Halak M, Goodman M A, Baker S R
Department of Vascular Surgery, Sir Charles Gairdner Hospital, Perth, WA, Australia.
Eur J Vasc Endovasc Surg. 2006 Aug;32(2):124-8. doi: 10.1016/j.ejvs.2006.01.012. Epub 2006 Apr 3.
To carry out a retrospective analysis of the short and mid-term target vessels (TV) patency following fenestrated endovascular aortic repair (f-EVAR) of abdominal aneurysm (AAA).

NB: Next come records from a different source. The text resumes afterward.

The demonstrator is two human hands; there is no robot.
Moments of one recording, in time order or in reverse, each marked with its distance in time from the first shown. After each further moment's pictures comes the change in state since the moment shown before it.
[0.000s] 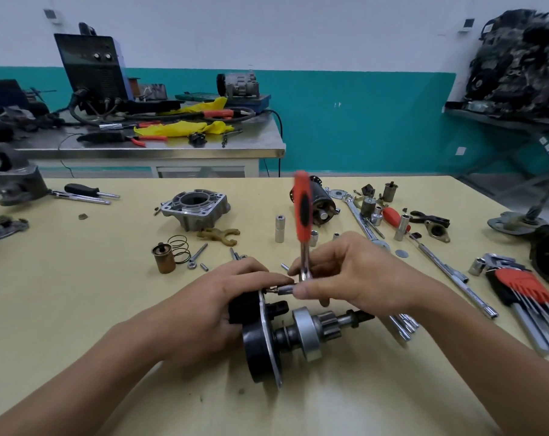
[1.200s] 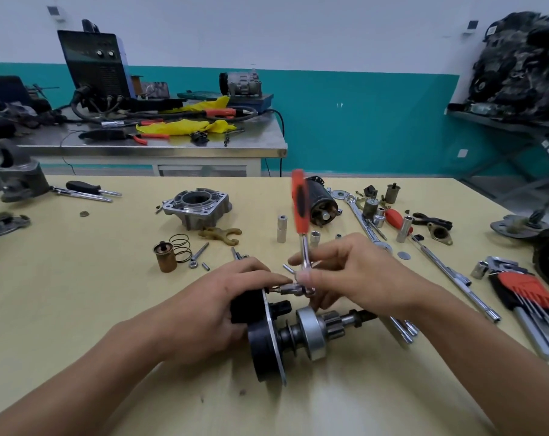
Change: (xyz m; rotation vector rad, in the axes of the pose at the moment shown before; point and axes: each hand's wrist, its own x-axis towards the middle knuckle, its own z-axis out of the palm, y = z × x) left_hand 0.001 -0.005 0.003 -0.002 0.014 -0.001; right_hand 0.005 0.008 0.004 0.218 0.055 0.045
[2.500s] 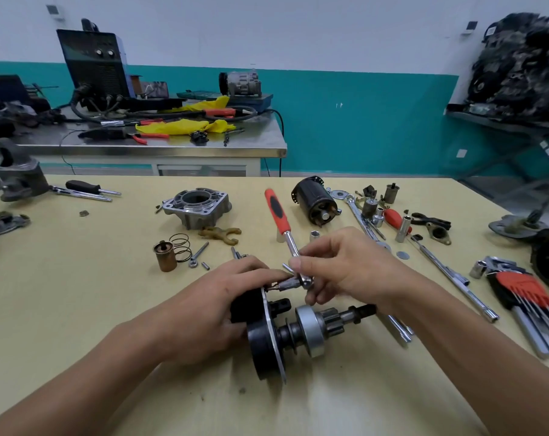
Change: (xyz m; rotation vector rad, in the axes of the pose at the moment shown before) left_hand -0.002 0.001 0.001 0.026 0.007 0.006; right_hand 0.009 -0.005 0.005 0.053 0.074 0.058
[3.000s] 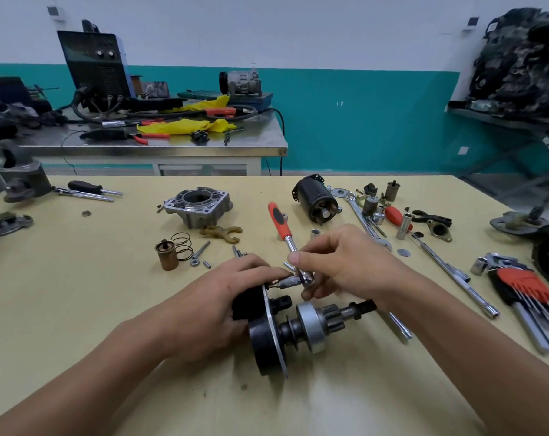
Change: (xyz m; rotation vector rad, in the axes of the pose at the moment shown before) left_hand 0.001 0.002 0.000 0.008 0.002 -0.004; right_hand 0.002 0.000 0.005 -0.017 0.073 0.008
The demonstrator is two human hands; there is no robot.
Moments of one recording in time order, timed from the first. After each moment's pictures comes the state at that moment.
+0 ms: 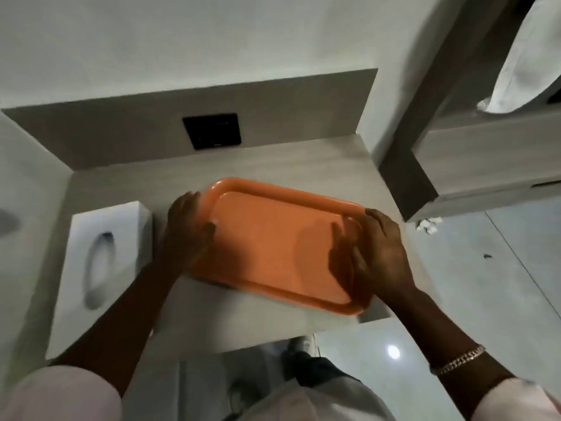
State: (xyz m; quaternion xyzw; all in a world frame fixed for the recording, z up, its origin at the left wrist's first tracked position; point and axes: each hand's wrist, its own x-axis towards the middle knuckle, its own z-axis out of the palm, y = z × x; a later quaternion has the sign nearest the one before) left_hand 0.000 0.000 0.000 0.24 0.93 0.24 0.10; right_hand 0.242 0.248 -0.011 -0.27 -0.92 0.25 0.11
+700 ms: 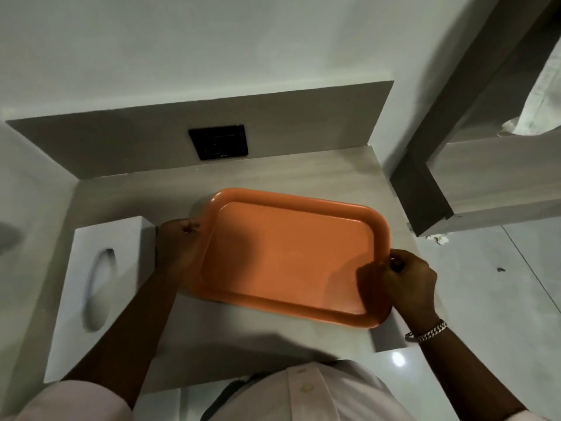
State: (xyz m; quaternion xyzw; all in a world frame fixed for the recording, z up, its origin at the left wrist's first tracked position) left_hand -0.027 0.012 -0.006 0.02 0.90 0.42 0.08; right_hand 0.231 0.277 -0.028 -0.45 -0.82 0.32 0.17
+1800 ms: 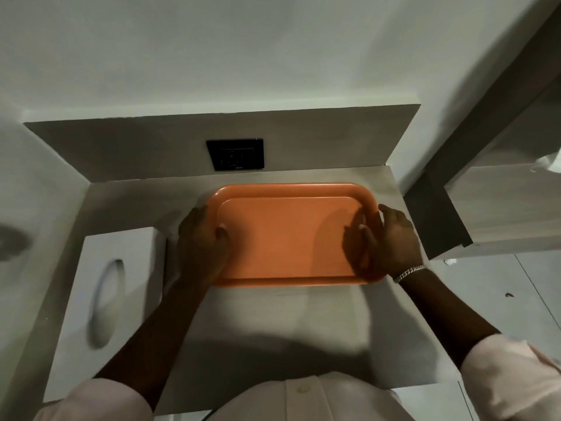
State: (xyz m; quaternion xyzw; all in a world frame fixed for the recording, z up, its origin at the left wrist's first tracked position) left_hand -0.042 0.028 -0.016 0.13 0.94 0.31 0.00; right_hand 0.121 0.318 -0.009 -0.35 -0.91 0.22 0.07
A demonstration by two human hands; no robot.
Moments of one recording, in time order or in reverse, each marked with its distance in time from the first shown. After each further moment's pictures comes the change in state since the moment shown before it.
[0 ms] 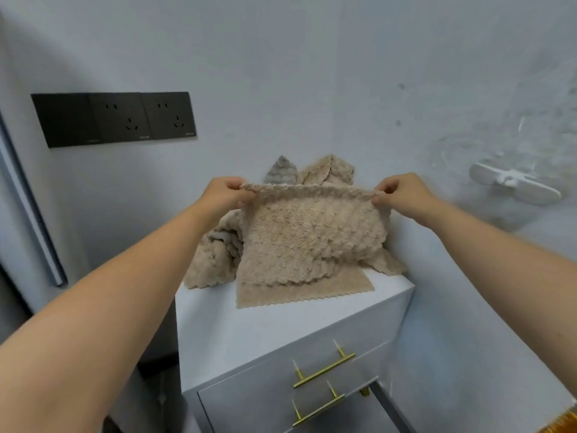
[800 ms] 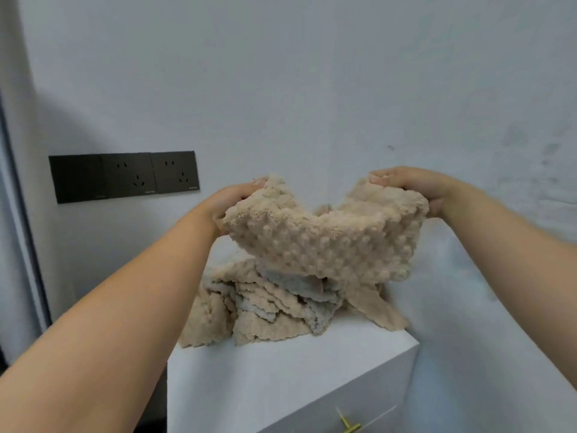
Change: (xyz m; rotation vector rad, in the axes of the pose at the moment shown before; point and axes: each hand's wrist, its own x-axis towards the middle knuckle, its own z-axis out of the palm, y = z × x) left_hand 0.012 0.091 -0.008 -0.503 -0.321 -0.084; right_hand 0.012 -0.099 -0.069 0.565 -0.468 0.049
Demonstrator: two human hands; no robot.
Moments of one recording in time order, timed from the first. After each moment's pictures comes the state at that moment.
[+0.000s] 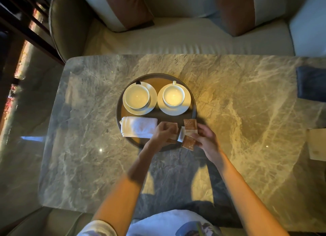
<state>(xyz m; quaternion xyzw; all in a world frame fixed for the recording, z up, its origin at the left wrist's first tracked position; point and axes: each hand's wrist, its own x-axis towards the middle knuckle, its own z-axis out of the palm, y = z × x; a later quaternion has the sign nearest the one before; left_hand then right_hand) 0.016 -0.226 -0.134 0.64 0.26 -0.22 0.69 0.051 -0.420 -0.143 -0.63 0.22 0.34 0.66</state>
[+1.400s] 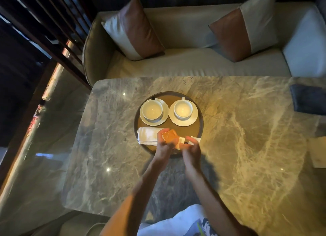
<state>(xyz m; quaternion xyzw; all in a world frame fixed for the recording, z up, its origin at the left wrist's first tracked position) -0.044 -0.225 -0.067 0.55 0.29 -0.04 0.79 -0.023 -0.322 -0.057 -0.72 0.28 0.19 0.61</state>
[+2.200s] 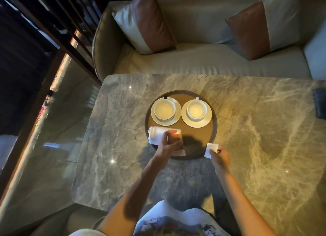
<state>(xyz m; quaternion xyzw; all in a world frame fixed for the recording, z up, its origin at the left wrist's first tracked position) -0.043 -0.176 -0.074 0.50 0.33 -0.10 0.79 0.012 -0.383 -0.140 -0.81 0.28 0.22 0.46</state>
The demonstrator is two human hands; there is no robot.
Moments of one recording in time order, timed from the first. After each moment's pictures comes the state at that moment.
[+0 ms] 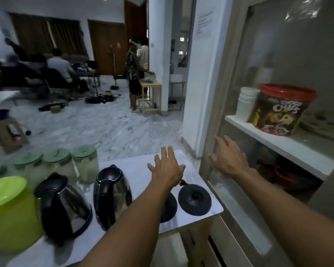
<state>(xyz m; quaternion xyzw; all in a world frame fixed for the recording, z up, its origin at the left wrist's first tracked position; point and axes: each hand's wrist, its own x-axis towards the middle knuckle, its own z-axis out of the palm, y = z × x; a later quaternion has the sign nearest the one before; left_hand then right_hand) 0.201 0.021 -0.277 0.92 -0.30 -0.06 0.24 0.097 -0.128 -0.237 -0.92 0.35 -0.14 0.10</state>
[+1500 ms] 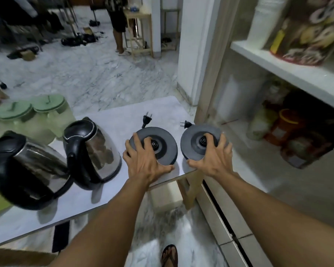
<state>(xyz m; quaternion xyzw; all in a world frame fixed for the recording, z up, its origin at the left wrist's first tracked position) 0.208 0.032 -0.426 0.96 -0.25 -0.05 0.15 0.092 -0.138 -0.427 -0.90 0.40 -0.05 0.16</state>
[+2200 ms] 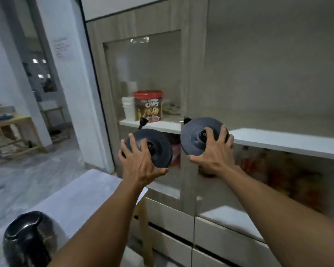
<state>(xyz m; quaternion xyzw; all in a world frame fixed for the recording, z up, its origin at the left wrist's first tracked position) 0.049 0.074 -0.215 0.77 -0.60 0.10 0.20 -0.165 0.023 -0.199 -0.71 0.64 -0.29 0.03</state>
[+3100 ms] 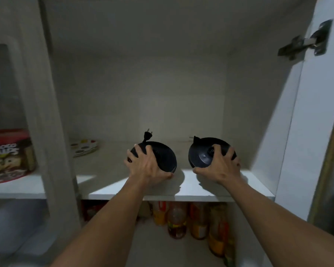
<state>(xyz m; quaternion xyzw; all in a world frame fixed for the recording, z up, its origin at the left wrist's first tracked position) -0.302 -0.168 -0.154 0.63 -0.75 -0.01 0.20 -0.514 -0.111 -0.159 -0.50 0.82 -0.26 0.01</state>
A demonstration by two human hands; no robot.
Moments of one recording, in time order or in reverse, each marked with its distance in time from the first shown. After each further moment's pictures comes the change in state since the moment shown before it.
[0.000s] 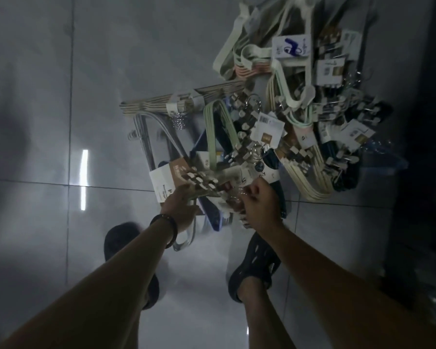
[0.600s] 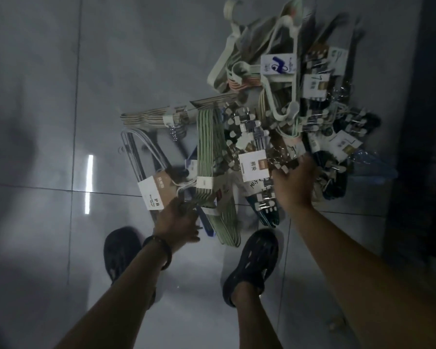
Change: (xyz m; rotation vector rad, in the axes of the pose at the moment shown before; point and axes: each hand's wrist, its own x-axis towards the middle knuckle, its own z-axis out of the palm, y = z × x) left_hand -0.066 0.036 -0.004 -0.285 0.028 -0.057; right_hand 0.060 -0.029 -0.082 -0.156 0.311 0.077
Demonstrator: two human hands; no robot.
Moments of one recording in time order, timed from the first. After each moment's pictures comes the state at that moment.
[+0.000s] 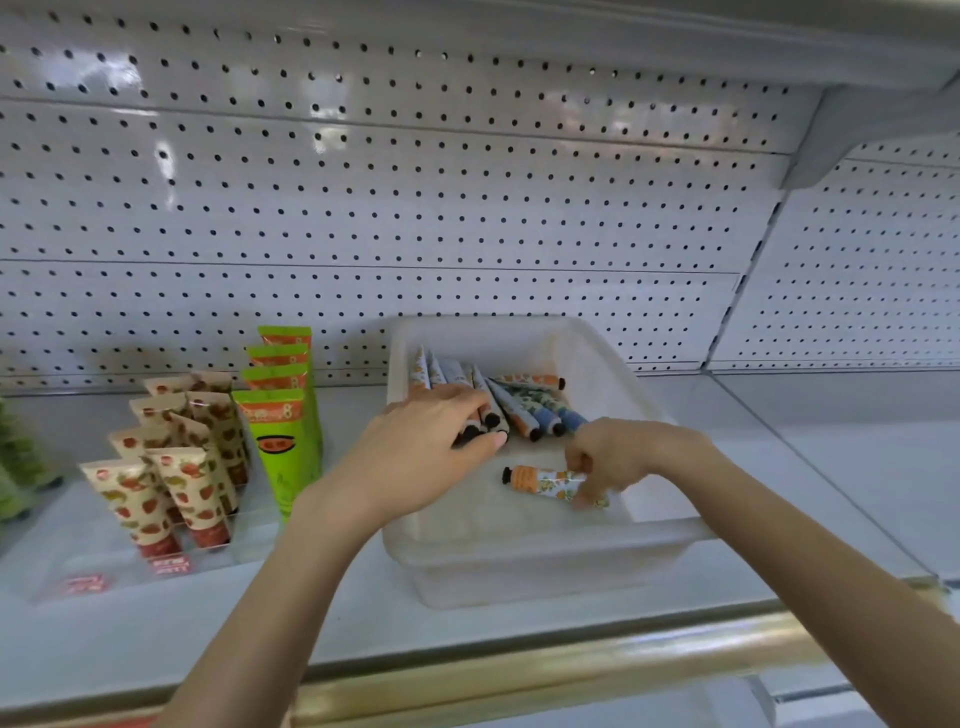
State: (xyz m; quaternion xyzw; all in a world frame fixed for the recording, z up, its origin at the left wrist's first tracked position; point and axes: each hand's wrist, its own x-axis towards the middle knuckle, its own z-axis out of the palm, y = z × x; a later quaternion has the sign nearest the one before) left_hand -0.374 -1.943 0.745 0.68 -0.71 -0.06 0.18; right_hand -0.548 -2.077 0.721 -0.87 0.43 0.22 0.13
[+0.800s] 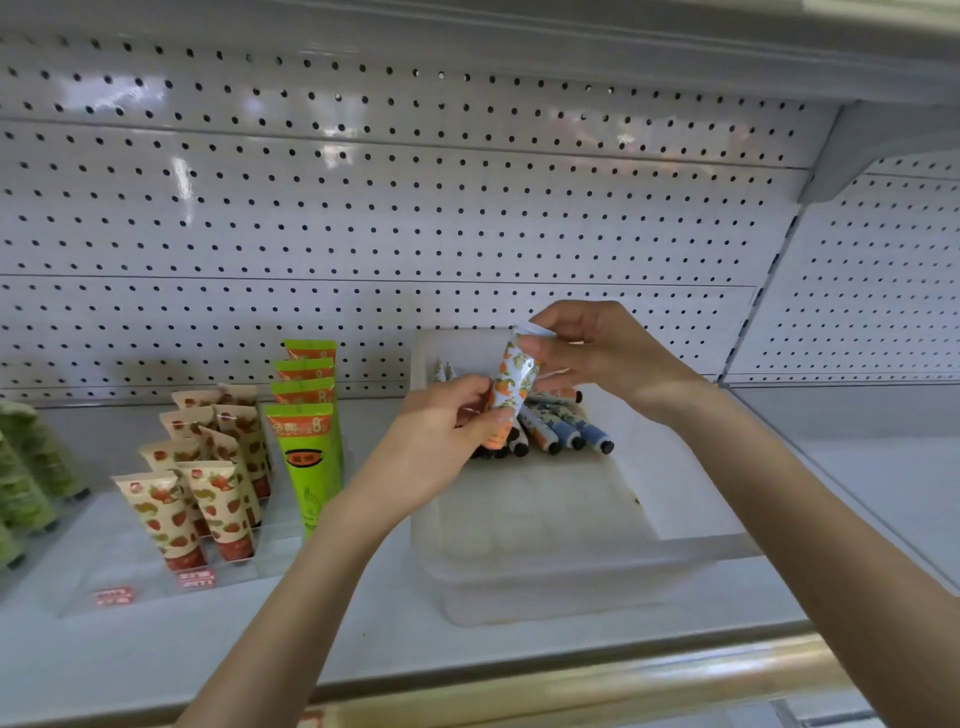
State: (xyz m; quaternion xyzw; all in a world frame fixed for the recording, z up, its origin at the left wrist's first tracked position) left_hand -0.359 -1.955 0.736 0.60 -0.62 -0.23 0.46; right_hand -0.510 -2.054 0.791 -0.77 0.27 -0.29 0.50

Seventeen f-EVAR patients were analysed. The Zenith (Cook) fenestrated graft was used in all cases. Bare renal stents were used where good apposition existed between the stent graft and the aortic wall, and covered stents were chosen when this apposition appeared deficient.
A total of 35 TV were treated: twenty with small fenestration and 15 with a scallop. Procedural technical success was achieved in 16 out of 17 patients. All TV were perfused at the completion angiography. Access to TV through small fenestrations was achieved in 18 out of 20 vessels. After a mean follow-up of 20.5 months no type I endoleaks were detected. No late complications were observed in any of the stented TV. One patient with perioperative bilateral renal artery occlusion remains on haemodialysis. One non-target renal artery, opposite a scallop was unintentionally covered. One kidney, initially perfused via a un-stented scallop fenestration, was atrophied 14 months post surgery. One patient died from heart failure.
f-EVAR is a valid and safe treatment option. Our series and the world literature demonstrates a >90% TV preservation rate. Long-term intensive surveillance is required.
对腹主动脉瘤(AAA)开窗式血管腔内主动脉修复术(f-EVAR)后短期和中期目标血管(TV)通畅情况进行回顾性分析。
分析17例行f-EVAR的患者。所有病例均使用Zenith(库克)开窗型移植物。当支架型人工血管与主动脉壁贴合良好时使用裸肾支架,贴合欠佳时选用带膜支架。
共治疗35条目标血管:20条为小开窗,15条为扇贝型开窗。17例患者中有16例手术技术成功。造影完成时所有目标血管均有灌注。20条血管中有18条通过小开窗成功进入目标血管。平均随访20.5个月后未检测到I型内漏。所有植入支架的目标血管均未观察到晚期并发症。1例围手术期双侧肾动脉闭塞患者仍需血液透析。1条非目标肾动脉在扇贝型开窗对侧意外被覆盖。1例最初通过无支架扇贝型开窗灌注的肾脏在术后14个月出现萎缩。1例患者死于心力衰竭。
f-EVAR是一种有效且安全的治疗选择。我们的系列研究和世界文献表明目标血管保留率>90%。需要进行长期强化监测。